The way select works is that it makes lists of IO objects ready for a given operation by blocking until at least one of them is ready to either be read from, written to, or wants to raise an error.

The first three arguments therefore, correspond to the different types of states to monitor.

Ready for reading
Ready for writing
Has pending exception

The fourth is the timeout you want to set (if any). We are going to take advantage of this parameter.

Select returns an array that contains arrays of IO objects (sockets in this case) which are deemed ready by the operating system for the particular action being monitored.
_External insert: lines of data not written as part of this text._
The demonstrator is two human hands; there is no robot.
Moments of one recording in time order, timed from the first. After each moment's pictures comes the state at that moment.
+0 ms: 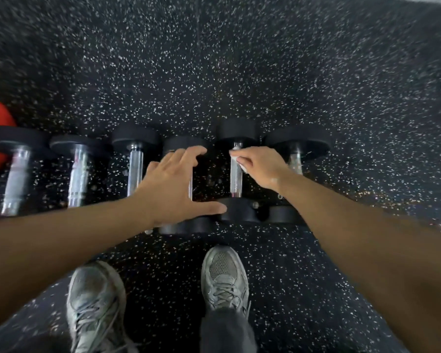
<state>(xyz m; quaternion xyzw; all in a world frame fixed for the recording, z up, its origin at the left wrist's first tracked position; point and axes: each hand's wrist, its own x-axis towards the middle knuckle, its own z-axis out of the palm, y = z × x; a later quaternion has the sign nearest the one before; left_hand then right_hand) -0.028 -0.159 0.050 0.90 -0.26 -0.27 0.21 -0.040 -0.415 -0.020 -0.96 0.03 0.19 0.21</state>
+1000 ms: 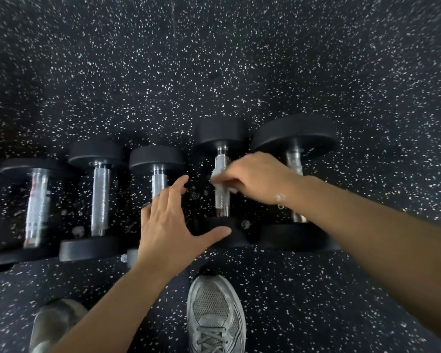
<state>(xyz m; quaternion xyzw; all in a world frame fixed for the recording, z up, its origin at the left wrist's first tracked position) -0.077 -0.218 -0.034 0.94 -0.11 -0.21 0.26 -0.036 -0.450 -0.043 -0.95 -0.18 0.19 0.16</state>
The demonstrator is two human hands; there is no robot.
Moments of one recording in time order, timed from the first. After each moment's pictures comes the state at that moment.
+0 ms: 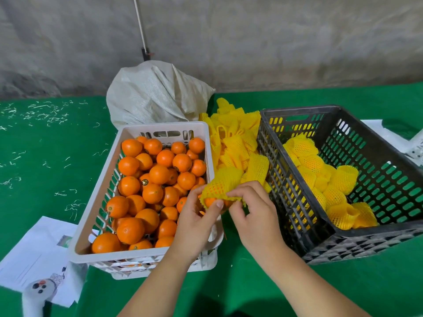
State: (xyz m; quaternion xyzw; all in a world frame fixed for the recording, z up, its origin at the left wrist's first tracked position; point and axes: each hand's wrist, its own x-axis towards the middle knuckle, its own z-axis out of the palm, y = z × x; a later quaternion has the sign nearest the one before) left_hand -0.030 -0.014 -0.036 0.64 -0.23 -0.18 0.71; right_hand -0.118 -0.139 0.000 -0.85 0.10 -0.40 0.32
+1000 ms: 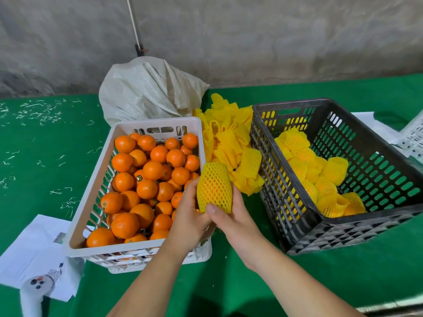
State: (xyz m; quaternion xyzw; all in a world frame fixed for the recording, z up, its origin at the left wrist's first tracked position) left_hand -0.030 -0.014 -0.043 0.68 -0.31 -0.16 0.64; right_hand -0.137 -0.115 -0.002 -0.63 0.17 -0.10 0.75
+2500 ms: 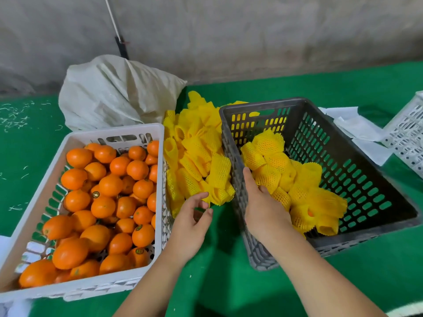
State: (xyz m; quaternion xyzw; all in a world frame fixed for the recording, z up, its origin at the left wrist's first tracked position) left_hand -0.058 -0.132 -0.058 0.75 -0.23 -0.21 0.58; right_hand -0.156 -0.292 0.015 -0.91 0.35 0.05 0.20
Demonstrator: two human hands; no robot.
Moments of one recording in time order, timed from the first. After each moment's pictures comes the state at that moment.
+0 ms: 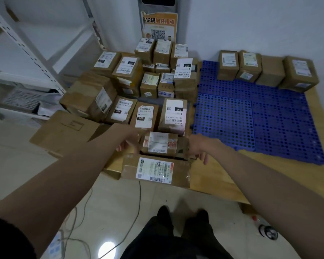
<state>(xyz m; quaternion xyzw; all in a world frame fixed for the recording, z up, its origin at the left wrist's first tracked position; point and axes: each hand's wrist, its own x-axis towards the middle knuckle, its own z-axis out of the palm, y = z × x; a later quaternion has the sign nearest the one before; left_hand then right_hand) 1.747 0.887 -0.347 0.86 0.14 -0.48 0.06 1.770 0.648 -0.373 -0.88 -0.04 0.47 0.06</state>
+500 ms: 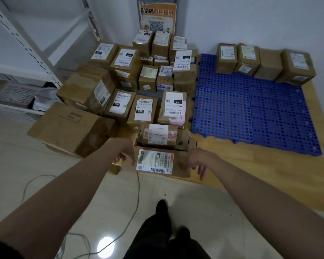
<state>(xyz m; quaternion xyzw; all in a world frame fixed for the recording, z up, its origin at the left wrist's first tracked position) 1.686 0.884 -0.369 0.85 0.17 -0.49 0.09 1.718 0.644 -0.409 -0.82 0.05 0.56 0.10</state>
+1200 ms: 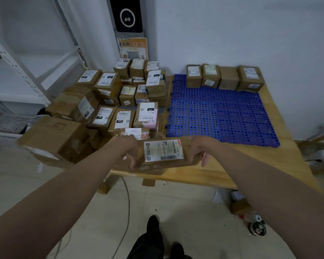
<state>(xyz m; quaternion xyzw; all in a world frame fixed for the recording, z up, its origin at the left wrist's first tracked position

So the return value of select will look like this:

[
  [sockets ready for reading],
  [sockets ready for writing],
  [sockets raising errors]
]

However, select returns nil if the optional timeout value is given and no IO object is ready within timeout seconds.
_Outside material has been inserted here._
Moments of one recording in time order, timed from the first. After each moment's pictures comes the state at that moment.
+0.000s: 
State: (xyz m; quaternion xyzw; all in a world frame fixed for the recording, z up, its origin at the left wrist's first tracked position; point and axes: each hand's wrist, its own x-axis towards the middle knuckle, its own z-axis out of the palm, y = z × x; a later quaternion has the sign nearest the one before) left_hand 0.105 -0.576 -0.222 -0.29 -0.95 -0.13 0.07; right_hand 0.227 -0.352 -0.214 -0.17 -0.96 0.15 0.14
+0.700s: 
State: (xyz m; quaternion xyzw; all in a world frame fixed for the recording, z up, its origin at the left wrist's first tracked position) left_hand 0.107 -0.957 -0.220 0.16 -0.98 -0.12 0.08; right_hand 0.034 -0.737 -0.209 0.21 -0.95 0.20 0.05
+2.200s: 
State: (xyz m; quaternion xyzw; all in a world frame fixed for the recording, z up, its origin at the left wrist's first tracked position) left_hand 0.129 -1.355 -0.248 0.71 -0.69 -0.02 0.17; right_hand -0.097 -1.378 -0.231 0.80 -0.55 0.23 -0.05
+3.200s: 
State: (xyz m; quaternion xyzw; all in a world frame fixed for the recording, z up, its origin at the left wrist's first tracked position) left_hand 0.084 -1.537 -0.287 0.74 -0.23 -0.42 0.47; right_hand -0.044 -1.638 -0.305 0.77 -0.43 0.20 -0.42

Therefore, if you want to do performant IO timeouts in Ruby and avoid having to use the Timeout module, you can do the following:

Let's build an example where we wait timeout seconds for a read on socket:

ready = IO.select([socket], nil, nil, timeout)

if ready
  # do the read
else
  # raise something that indicates a timeout
end

This has the benefit of not spinning up a new thread for each timeout (as in the Timeout module) and will make multi-threaded applications with many timeouts much faster in Ruby.

回答2:

I think you're basically out of luck. When I run your example with strace (only using an external server to keep the output clean), it's easy to check that setsockopt is indeed getting called:

$ strace -f ruby foo.rb 2>&1 | grep setsockopt
[pid  5833] setsockopt(5, SOL_SOCKET, SO_RCVTIMEO, "\1\0\0\0\0\0\0\0\0\0\0\0\0\0\0\0", 16) = 0

strace also shows what's blocking the program. This is the line I see on the screen before the server times out:

[pid  5958] ppoll([{fd=5, events=POLLIN}], 1, NULL, NULL, 8

That means that the program is blocking on this call to ppoll, not on a call to recvfrom. The man page that lists socket options (socket(7)) states that:

Timeouts have no effect for select(2), poll(2), epoll_wait(2), etc.
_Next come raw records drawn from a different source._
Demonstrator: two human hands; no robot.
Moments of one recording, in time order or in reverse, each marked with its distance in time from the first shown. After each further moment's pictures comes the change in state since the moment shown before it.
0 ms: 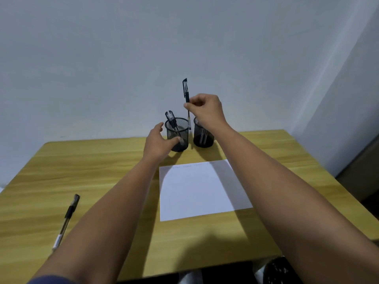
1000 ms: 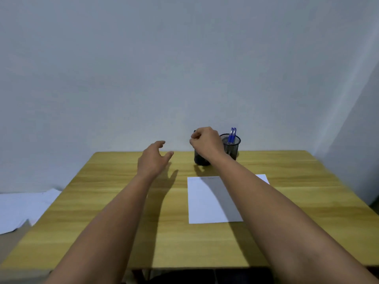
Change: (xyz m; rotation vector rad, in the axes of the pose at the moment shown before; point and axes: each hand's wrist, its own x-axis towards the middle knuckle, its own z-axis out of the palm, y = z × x) left_hand -0.043 -0.027 -0.111 0.262 0.179 0.103; right_hand -0.060 -0.047 0.065 -0.379 -0.137 0.055
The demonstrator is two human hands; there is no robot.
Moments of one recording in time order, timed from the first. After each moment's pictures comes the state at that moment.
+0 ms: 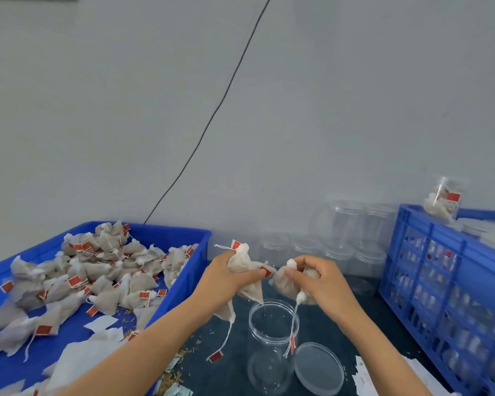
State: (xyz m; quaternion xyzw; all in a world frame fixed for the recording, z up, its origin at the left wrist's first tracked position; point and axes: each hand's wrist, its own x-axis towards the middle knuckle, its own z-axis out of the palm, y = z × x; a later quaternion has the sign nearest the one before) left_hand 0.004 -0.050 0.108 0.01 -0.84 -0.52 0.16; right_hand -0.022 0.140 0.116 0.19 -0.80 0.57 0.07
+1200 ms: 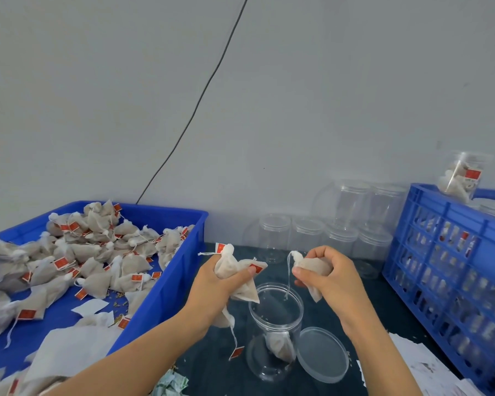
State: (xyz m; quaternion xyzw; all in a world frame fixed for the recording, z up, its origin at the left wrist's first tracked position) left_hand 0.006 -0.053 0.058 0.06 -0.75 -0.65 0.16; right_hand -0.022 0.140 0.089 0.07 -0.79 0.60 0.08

So the timeout is being set but has no effect. I hope I'm wrong here, but it seems there's no way to change this behavior in Ruby. I took a quick look at the implementation and didn't find an obvious way out. Again, I hope I'm wrong -- this seems to be something basic, how come it's not there?

One (very ugly) workaround is by using dl to call read or recvfrom directly. Those calls are affected by the timeout you set. For example:

require 'socket'
require 'dl'
require 'dl/import'

module LibC
  extend DL::Importer
  dlload 'libc.so.6'
  extern 'long read(int, void *, long)'
end

sock = Socket.new(Socket::AF_INET, Socket::SOCK_STREAM, 0)
timeval = [3, 0].pack("l_l_")
sock.setsockopt Socket::SOL_SOCKET, Socket::SO_RCVTIMEO, timeval
sock.connect( Socket.pack_sockaddr_in(1234, '127.0.0.1'))

buf = "\0" * 1024
count = LibC.read(sock.fileno, buf, 1024)
if count == -1
  puts 'Timeout'
end

This code works here. Of course: it's an ugly solution, which won't work on many platforms, etc. It may be a way out though.

Also please notice that this is the first time I do something similar in Ruby, so I'm not aware of all the pitfalls I may be overlooking -- in particular, I'm suspect of the types I specified in 'long read(int, void *, long)' and of the way I'm passing a buffer to read.

回答3:

Based on my testing, and Jesse Storimer's excellent ebook on "Working with TCP Sockets" (in Ruby), the timeout socket options do not work in Ruby 1.9 (and, I presume 2.0 and 2.1). Jesse says:

Your operating system also offers native socket timeouts that can be set via the SNDTIMEO and RCVTIMEO socket options. But, as of Ruby 1.9, this feature is no longer functional."

Wow. I think the moral of the story is to forget about these options and use IO.select or Tony Arcieri's NIO library.